Frequently Asked Questions

Common clinical questions about ALCAINE vs ACTRON, answered by our medical review team.

1. What is the main difference between ALCAINE and ACTRON?

ALCAINE is a Local Anesthetic that works by Local anesthetic that stabilizes the neuronal membrane by inhibiting sodium ion influx, thereby blocking nerve impulse transmission.. ACTRON is a NSAID that works by Acetaminophen (paracetamol) is a non-opioid analgesic and antipyretic. Its mechanism is not fully understood but involves inhibition of cyclooxygenase (COX) enzymes in the central nervous system, reducing prostaglandin synthesis. It also modulates the endocannabinoid system and serotonergic pathways.. They differ in pharmacokinetic profiles, FDA-approved indications, and side effect profiles.

2. Which is stronger: ALCAINE or ACTRON?

Potency comparisons between ALCAINE and ACTRON depend on the specific clinical indication. These are agents from distinct pharmacological classes and are not directly interchangeable by dose. A physician or clinical pharmacist should guide any therapeutic switching decisions.

3. What is the standard dosing for ALCAINE vs ACTRON?

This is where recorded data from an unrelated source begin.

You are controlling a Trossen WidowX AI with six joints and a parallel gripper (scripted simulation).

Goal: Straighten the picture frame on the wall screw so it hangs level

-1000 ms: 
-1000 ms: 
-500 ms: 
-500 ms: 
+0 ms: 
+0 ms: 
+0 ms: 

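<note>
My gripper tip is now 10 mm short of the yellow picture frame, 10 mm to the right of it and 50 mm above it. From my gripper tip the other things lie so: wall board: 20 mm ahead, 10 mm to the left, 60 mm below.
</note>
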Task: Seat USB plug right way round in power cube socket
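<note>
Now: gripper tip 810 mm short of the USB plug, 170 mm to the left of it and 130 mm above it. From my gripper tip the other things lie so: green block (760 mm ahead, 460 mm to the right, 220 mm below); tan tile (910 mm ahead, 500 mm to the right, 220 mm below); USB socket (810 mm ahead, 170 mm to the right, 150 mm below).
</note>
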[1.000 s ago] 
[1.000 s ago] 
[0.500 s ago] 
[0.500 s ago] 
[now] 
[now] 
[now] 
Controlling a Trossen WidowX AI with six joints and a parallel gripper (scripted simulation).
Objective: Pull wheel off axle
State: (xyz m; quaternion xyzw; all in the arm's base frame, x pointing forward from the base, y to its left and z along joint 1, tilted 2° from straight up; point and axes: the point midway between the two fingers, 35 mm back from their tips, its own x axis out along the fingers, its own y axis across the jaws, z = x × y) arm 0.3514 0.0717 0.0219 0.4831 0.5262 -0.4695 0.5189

The standard adult dose of ALCAINE is: 1 to 2 drops of 0.5% solution topically to the eye, repeated as needed for anesthesia.. The standard adult dose of ACTRON is: Oral: 400 mg every 4-6 hours as needed for pain; maximum 1200 mg/day.. Dosing should always be individualized based on indication, renal and hepatic function, age, and other patient factors.

4. Can you take ALCAINE and ACTRON together?

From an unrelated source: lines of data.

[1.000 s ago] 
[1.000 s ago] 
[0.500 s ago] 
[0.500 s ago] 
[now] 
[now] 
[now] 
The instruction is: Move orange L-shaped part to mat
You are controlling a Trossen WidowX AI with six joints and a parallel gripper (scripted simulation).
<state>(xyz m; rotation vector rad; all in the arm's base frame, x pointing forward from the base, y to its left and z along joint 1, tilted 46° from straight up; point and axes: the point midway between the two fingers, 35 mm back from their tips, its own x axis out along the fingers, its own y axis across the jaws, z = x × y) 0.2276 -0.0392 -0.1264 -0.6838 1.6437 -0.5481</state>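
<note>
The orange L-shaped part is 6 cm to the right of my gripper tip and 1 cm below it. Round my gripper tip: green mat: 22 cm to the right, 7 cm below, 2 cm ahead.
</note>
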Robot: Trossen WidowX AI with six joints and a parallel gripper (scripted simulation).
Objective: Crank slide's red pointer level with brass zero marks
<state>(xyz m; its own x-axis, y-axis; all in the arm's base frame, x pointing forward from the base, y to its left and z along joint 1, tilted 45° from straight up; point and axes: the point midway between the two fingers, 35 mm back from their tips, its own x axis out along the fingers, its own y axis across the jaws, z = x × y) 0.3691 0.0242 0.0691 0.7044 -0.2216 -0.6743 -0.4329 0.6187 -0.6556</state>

No direct drug-drug interaction has been formally documented between ALCAINE and ACTRON in current clinical databases. However, individual patient risk factors including other medications, organ function, and comorbidities should always be evaluated by a qualified healthcare provider.

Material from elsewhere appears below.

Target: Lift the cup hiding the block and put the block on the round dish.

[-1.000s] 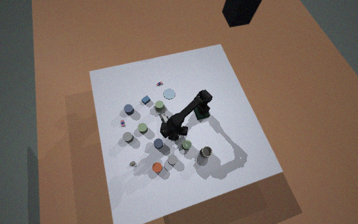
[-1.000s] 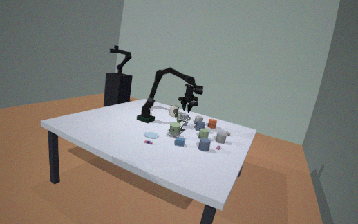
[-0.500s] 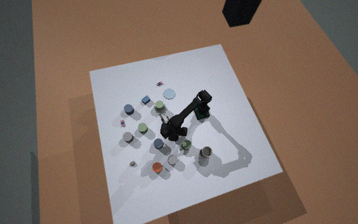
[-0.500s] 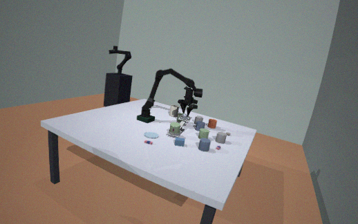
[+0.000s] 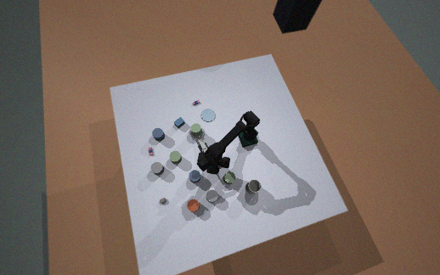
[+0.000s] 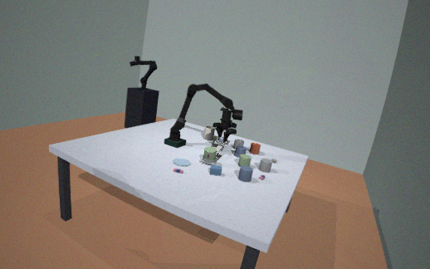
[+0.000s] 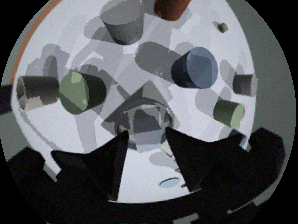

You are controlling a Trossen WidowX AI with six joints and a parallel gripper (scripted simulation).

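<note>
Right now my gripper tip is 37 cm to the left of the pale blue round dish, 8 cm above it and 7 cm past it. From my gripper tip the other things lie so: beige cup 20 cm to the left, 20 cm behind, 4 cm below; then orange cup 19 cm to the left, 19 cm ahead, 5 cm below; then grey block right at my gripper tip.
</note>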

5. Are ALCAINE and ACTRON safe during pregnancy?

The maternal-fetal safety profiles differ. ALCAINE is classified as Category C. Proparacaine (ALCAINE) is an ophthalmic local anesthetic. Systemic absorption is negligible after topical ocular administration. No adequate well-controlled studies in pregnant wom. ACTRON is classified as Category C. First trimester: Based on animal studies and limited human data, possible increased risk of cardiovascular and neural tube defects. Second/third trimester: Risk of premature closur. Always consult a maternal-fetal medicine specialist before taking either drug during pregnancy or lactation.